Your output is to consist only of the line containing "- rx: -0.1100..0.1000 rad" and the lines after it, through the end of the data, reproduced exactly.

+++++

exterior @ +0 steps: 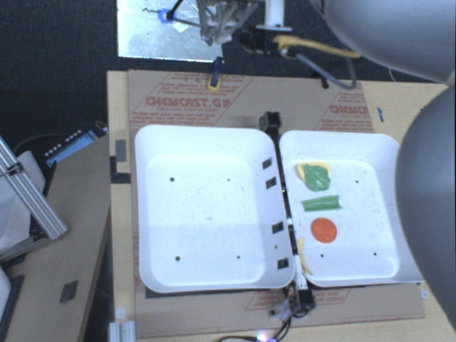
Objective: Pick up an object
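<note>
The right bin (385,148) holds a yellow and green lump (314,175) near its far left corner. Just nearer lies a flat green bar (320,203), and nearer again a round orange-red disc (324,230). A thin yellow strip (304,256) lies along that bin's left wall near the front. My gripper (217,21) hangs at the top of the view, beyond the bench's far edge and well away from both bins. I see nothing held under it.
The left bin (153,148) sits beside the right one, with black clips (271,184) along the shared wall. A shiny metal sheet (153,16) lies at the back. A blue and yellow clamp (214,77) sits on the cardboard's far edge. The grey arm (427,191) covers the right side.
</note>
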Controlling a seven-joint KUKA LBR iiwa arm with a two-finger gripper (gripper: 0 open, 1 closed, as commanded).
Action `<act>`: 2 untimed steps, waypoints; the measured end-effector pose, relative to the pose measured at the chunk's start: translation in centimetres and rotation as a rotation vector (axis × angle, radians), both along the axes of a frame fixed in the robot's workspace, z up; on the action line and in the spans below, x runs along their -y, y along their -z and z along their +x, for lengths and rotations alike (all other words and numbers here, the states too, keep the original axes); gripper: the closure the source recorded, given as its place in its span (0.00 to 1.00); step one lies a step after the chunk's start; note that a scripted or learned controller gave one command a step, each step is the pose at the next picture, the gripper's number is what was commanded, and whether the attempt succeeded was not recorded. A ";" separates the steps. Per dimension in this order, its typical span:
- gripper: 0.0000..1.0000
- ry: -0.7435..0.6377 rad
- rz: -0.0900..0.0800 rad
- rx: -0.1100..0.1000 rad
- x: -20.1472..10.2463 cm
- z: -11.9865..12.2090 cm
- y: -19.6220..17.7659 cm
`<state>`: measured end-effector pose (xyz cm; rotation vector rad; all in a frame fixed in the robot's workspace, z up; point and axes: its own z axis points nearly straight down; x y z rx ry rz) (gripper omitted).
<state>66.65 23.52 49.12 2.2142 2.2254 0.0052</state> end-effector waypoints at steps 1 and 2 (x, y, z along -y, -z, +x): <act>1.00 0.000 0.002 0.001 0.1 -1.8 -3.2; 1.00 0.000 0.001 -0.003 0.1 -4.2 -2.8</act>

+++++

*Response to the exercise*.
- rx: -0.1100..0.1000 rad
- x: -20.1472..10.2463 cm
- z: -11.9865..12.2090 cm
- y: -19.6220..17.7659 cm
`<state>`: measured end-effector pose (xyz cm; rotation vector rad; all in a frame fixed in the robot's workspace, z up; point and axes: its own z axis points nearly straight down; x y z rx ry rz) (gripper omitted).
<state>66.65 23.52 49.12 2.2142 2.2254 0.0052</state> end-effector waypoints at steps 1 and 2 (x, y, z along -y, -z, +x): <act>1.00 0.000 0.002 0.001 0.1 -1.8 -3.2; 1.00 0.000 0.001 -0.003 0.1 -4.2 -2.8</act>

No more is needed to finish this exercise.